→ Work to be completed
Please print only the top portion of the entries below, ending with the line that contains "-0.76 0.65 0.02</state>", exactly as written.
====== Available data ======
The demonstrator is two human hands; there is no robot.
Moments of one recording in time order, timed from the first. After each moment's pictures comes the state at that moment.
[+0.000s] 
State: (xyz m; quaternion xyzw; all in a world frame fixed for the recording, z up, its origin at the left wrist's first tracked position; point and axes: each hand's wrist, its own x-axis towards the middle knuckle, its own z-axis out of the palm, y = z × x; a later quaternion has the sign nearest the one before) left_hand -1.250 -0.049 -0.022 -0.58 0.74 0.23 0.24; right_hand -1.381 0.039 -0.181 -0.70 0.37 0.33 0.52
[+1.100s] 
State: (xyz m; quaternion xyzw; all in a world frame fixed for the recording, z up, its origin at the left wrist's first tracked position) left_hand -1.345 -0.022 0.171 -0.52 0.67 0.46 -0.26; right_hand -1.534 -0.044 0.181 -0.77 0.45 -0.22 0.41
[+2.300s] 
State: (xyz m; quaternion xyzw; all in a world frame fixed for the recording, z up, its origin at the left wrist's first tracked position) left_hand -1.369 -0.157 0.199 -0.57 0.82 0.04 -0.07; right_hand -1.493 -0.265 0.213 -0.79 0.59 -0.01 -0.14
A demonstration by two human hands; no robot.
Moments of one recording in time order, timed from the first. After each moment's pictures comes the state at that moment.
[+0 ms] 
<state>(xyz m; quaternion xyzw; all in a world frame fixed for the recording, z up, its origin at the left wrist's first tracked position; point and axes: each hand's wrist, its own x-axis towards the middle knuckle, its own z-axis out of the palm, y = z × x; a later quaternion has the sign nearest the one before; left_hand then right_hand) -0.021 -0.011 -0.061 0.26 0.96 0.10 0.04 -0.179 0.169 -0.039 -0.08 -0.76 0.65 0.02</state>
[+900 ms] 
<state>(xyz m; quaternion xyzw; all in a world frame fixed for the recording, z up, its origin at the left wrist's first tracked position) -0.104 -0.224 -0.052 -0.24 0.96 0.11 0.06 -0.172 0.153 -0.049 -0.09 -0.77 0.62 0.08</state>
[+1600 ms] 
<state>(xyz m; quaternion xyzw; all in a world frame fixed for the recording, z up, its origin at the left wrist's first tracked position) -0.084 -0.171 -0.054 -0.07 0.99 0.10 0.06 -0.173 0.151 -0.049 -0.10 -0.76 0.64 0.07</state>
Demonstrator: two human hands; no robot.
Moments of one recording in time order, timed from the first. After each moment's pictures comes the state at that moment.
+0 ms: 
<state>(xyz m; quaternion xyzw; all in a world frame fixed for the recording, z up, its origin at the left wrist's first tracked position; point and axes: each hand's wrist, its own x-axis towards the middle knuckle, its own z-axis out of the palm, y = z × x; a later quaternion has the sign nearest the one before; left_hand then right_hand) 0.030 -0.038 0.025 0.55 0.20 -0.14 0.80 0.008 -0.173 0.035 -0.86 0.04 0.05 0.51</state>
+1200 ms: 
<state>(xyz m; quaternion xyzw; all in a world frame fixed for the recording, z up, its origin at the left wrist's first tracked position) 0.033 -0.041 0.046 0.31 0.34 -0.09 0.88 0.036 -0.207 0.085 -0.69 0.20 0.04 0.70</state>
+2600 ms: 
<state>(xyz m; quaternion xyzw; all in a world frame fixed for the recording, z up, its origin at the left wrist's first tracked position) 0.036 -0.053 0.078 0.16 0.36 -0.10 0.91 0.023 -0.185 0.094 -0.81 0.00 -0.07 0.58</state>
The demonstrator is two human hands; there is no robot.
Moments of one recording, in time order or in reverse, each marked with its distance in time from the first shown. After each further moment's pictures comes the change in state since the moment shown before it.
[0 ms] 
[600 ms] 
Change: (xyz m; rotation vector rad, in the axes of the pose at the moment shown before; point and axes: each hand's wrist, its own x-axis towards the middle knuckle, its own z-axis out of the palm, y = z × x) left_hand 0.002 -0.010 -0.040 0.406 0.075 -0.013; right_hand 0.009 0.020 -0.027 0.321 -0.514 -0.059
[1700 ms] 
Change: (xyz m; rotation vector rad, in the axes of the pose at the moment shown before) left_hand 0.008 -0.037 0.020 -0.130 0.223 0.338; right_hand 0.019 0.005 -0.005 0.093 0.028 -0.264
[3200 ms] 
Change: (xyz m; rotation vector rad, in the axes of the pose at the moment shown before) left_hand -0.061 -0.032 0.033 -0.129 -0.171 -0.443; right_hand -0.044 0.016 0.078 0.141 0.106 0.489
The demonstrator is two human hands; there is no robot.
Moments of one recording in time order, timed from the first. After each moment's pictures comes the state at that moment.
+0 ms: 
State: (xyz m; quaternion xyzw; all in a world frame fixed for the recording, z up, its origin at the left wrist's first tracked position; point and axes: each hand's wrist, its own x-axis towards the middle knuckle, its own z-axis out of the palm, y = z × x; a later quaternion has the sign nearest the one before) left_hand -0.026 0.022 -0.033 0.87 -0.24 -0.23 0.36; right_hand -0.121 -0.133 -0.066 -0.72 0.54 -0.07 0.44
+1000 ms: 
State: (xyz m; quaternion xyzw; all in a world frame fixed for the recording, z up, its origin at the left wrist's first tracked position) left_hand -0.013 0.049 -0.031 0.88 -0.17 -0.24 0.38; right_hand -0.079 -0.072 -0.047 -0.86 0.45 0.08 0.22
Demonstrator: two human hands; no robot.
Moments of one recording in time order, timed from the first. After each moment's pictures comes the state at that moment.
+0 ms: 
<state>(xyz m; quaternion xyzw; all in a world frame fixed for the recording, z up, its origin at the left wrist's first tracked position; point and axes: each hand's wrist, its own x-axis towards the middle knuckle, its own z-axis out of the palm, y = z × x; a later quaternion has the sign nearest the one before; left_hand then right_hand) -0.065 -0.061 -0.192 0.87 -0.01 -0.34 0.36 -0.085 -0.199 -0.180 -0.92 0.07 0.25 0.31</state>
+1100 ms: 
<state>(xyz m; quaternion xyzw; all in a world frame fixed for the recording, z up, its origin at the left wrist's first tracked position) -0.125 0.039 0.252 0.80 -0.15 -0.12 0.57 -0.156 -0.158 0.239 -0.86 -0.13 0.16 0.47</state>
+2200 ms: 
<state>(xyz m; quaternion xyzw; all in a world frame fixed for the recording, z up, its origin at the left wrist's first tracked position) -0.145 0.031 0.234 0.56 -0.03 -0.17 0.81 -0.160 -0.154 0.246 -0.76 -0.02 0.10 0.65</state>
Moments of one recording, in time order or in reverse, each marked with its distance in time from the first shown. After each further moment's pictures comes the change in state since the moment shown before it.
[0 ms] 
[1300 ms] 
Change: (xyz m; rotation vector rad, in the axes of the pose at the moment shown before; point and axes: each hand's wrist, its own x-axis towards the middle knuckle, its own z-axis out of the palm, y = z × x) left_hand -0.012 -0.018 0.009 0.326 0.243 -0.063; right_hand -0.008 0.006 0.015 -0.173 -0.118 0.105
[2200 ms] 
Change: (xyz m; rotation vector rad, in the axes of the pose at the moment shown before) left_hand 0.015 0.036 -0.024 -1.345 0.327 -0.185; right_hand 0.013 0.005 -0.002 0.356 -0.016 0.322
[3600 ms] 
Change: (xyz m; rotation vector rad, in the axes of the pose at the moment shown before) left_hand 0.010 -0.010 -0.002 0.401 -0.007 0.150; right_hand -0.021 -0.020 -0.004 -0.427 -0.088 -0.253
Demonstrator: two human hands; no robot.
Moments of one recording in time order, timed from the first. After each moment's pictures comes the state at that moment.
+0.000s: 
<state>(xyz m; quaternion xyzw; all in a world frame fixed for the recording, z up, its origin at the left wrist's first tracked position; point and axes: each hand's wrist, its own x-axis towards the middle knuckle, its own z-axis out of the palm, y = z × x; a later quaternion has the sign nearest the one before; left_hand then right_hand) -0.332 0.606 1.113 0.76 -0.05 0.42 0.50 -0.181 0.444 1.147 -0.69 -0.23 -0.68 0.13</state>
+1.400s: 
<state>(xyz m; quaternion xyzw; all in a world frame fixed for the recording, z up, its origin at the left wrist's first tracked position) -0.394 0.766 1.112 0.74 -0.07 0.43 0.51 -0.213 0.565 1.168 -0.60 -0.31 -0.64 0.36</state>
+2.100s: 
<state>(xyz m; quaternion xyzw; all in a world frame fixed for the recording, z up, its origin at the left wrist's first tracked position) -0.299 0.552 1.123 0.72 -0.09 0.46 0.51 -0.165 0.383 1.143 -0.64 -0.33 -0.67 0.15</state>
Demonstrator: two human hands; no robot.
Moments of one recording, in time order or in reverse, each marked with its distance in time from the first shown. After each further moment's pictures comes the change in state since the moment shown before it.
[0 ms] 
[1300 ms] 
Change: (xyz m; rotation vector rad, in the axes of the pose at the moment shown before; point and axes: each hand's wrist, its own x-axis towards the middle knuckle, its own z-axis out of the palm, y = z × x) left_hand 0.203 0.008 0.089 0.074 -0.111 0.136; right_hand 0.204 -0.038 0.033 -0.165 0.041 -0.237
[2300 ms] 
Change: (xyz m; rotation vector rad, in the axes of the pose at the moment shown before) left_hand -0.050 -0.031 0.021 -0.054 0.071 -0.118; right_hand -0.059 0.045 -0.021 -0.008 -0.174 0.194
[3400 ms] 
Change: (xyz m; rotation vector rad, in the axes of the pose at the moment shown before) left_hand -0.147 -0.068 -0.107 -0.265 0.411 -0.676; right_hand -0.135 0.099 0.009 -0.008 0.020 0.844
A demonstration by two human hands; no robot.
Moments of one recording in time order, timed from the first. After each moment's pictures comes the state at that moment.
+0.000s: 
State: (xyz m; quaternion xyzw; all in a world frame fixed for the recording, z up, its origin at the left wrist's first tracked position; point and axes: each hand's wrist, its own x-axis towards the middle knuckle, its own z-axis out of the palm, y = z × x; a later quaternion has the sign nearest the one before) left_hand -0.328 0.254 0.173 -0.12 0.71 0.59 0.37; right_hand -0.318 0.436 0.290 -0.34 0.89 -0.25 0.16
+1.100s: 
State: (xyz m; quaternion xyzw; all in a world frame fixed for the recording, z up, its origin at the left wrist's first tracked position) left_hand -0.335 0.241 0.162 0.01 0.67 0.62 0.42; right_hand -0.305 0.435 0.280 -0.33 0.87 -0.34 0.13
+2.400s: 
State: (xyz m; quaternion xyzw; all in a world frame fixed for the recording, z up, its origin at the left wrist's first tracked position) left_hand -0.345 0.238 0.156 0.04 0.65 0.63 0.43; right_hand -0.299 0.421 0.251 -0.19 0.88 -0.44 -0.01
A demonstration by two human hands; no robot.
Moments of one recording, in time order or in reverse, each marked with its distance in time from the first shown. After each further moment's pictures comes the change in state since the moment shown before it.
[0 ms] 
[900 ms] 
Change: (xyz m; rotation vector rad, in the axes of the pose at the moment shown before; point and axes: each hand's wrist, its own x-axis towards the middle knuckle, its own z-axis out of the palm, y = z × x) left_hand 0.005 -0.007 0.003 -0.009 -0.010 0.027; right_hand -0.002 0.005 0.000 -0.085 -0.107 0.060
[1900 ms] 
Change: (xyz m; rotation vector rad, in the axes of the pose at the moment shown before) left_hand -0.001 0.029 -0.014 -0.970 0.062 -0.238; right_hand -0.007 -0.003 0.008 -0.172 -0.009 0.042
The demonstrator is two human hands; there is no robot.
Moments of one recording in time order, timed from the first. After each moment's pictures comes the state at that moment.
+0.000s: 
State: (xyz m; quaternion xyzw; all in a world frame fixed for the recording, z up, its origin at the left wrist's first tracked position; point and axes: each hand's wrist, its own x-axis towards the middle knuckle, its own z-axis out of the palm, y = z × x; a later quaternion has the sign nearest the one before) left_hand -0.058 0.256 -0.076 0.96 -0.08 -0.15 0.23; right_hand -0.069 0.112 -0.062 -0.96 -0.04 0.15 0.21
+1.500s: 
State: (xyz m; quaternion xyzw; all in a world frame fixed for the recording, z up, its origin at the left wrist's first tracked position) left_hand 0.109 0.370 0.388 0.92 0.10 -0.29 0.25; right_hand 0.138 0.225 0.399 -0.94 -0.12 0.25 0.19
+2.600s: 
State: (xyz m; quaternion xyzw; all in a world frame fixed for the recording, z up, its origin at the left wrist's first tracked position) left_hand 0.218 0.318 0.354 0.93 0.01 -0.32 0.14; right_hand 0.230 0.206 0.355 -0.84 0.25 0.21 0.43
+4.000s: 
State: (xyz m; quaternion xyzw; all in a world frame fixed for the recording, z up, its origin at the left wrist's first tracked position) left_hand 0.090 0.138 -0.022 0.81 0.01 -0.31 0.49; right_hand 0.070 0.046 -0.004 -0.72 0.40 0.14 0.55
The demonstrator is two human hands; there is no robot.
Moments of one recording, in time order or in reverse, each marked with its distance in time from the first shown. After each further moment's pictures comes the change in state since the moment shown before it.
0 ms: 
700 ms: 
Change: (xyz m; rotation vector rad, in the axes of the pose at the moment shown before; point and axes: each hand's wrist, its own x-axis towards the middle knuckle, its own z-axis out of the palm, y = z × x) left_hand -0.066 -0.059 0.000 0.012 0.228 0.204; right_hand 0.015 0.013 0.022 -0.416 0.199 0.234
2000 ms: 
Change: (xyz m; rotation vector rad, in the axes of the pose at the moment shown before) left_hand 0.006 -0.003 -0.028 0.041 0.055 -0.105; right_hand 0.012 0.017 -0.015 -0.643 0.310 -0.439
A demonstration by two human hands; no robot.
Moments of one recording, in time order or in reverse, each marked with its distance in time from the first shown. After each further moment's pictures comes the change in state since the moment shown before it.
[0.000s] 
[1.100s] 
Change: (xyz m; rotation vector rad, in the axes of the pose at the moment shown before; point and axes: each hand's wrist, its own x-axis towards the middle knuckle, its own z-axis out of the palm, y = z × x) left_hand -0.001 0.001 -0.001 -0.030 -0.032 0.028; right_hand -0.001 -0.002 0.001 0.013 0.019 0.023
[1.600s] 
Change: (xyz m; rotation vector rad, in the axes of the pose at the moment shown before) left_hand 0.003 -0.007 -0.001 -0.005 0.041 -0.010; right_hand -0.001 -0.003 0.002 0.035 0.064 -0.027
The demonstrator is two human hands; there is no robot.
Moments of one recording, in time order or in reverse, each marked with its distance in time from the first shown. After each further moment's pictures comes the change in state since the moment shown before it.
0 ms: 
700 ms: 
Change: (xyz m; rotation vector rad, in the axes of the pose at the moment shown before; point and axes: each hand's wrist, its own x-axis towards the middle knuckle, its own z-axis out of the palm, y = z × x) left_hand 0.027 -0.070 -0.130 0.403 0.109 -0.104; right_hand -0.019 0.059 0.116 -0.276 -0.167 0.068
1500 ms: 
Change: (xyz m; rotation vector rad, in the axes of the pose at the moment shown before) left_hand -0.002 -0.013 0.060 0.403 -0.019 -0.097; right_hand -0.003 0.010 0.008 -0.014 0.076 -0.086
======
→ Response to this exercise
The demonstrator is two human hands; there is no robot.
Moments of one recording in time order, timed from the first. After each moment's pictures comes the state at that moment.
[+0.000s] 
State: (xyz m; quaternion xyzw; all in a world frame fixed for the recording, z up, its origin at the left wrist's first tracked position; point and axes: each hand's wrist, its own x-axis towards the middle knuckle, its own z-axis out of the palm, y = z × x; a later quaternion has the sign nearest the one before) left_hand -1.250 -0.049 -0.022 -0.58 0.74 0.23 0.24; right_hand -1.381 0.039 -0.181 -0.70 0.37 0.33 0.52
[+1.100s] 
State: (xyz m; quaternion xyzw; all in a world frame fixed for the recording, z up, its origin at the left wrist's first tracked position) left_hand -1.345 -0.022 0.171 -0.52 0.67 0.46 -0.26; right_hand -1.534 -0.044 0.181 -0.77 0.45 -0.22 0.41
[+2.300s] 
State: (xyz m; quaternion xyzw; all in a world frame fixed for the recording, z up, its origin at the left wrist's first tracked position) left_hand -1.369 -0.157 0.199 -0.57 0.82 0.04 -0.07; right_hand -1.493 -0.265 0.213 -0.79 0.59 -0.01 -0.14
A demonstration by two human hands; no robot.
Moments of one recording in time order, timed from the first. After each moment's pictures comes the state at that moment.
[+0 ms] 
<state>(xyz m; quaternion xyzw; all in a world frame fixed for the recording, z up, its origin at the left wrist's first tracked position; point and axes: each hand's wrist, its own x-axis towards the middle knuckle, its own z-axis out of the palm, y = z × x; a later quaternion has the sign nearest the one before; left_hand then right_hand) -0.021 -0.011 -0.061 0.26 0.96 0.10 0.04 -0.179 0.169 -0.039 -0.08 -0.76 0.65 0.02</state>

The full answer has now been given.